Despite assertions before the move that our Virgin Media services would be installed within a few days of our landing in Folkestone, we will have had to wait three weeks before we have an operational landline, broadband or TV in the apartment. Consequently, we have not seen a single minute of the Olympics or the start of the Premier League season – oh, and I must not forget the soaps (my wife instructed me to include that). That said, we have caught up with a lot of movies and television series on DVD that we have not seen for years, or, in some cases, not even taken the outer sleeve off!

Telephone access is not a problem as we have mobile phones, but obtaining meaningful Wifi access (other than on said devices) has necessitated expensive daily trips to the coffee shops of Folkestone (I’m on my second flat white of the morning in Costa Coffee as I write this).

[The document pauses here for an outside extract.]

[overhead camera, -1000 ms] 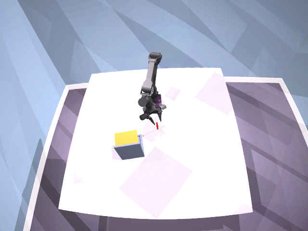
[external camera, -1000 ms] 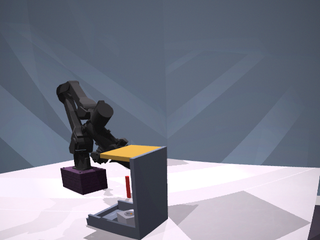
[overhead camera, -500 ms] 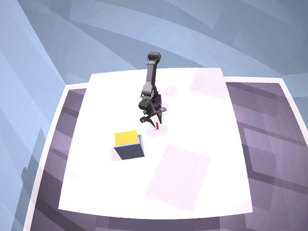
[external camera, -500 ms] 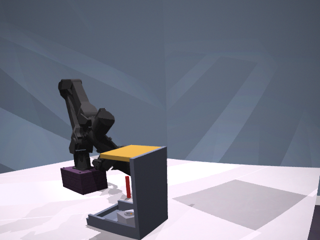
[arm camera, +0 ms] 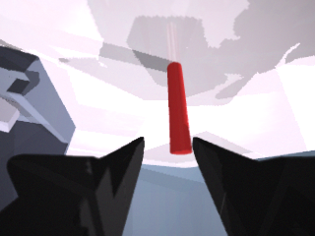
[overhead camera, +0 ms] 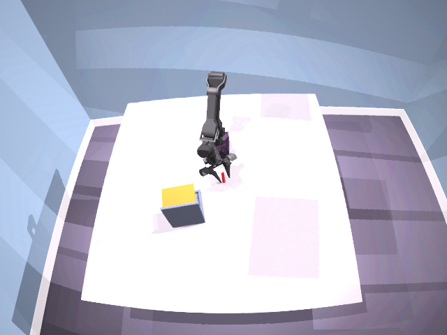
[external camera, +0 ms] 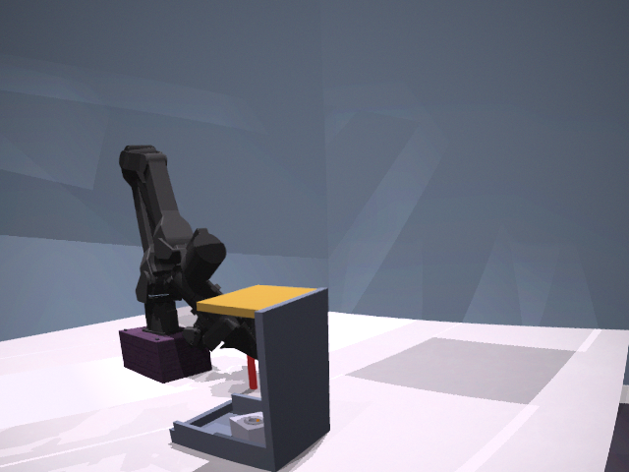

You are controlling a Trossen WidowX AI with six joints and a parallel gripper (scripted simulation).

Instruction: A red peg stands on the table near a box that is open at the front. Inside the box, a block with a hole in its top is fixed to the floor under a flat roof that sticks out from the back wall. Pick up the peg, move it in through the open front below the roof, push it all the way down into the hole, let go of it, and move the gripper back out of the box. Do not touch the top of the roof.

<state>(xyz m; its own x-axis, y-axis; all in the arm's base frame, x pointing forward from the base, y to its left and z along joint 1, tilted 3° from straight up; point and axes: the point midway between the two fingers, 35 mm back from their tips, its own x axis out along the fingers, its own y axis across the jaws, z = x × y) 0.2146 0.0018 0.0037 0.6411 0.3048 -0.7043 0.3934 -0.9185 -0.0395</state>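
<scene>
Now: gripper tip 3 cm past the red peg, 2 cm above it and 1 cm to the left of it. The rest, counted from my gripper tip: grey box wall (20 cm to the right, 17 cm ahead, 5 cm above); yellow roof (20 cm to the right, 15 cm above, 12 cm ahead).
</scene>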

I would not wish any of the above to give you the impression that we are regretting the decision to move.

Far from it.

The glorious skies, near constant sunshine (so far), even the noisy but necessary birdlife have all been a joy, and Bob’s and Chummy’s at the harbour, Rocksalt, Copper and Spices, Django’s, the Lighthouse Champagne Bar at the end of the Harbour Arm, the GrandSteep Street coffee house and others have all benefited from our custom over the past fortnight.

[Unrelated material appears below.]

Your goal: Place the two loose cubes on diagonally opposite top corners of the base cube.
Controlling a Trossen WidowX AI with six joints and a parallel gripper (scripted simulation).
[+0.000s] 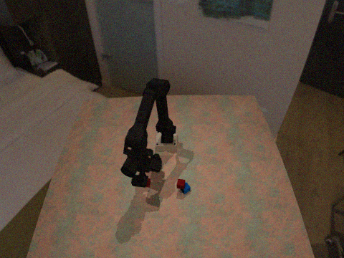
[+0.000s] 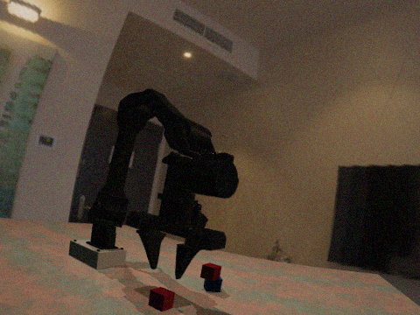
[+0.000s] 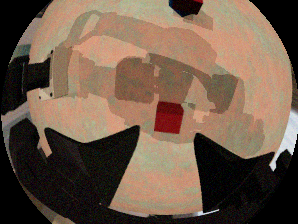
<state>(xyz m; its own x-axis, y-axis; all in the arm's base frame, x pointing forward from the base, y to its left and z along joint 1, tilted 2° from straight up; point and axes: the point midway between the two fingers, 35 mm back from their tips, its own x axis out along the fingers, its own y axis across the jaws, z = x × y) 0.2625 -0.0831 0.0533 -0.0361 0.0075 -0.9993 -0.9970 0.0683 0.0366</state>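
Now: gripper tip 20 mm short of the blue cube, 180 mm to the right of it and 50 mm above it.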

A significant added and unexpected bonus has been my wife’s transfer from Chatham to Folkestone, converting a round trip drive of more than two hours into a ten minute walk to her new office.

We had planned to head out west in late September for a few weeks. This was diluted to a week in Italy as the exchange rate plummeted following the EU referendum (I refuse to use THAT word). Now, we have decided to stay at “home” and acclimatise ourselves to our new surroundings. After all, there is a sense that we are still on holiday and staying in somebody else’s apartment, but I’m sure that will recede as autumn and winter approach (or will it?).

But when I can gaze upon views like those below every day I feel blessed, and any temporary and trivial hardships, before, during and after the move, simply fade away (unlike love).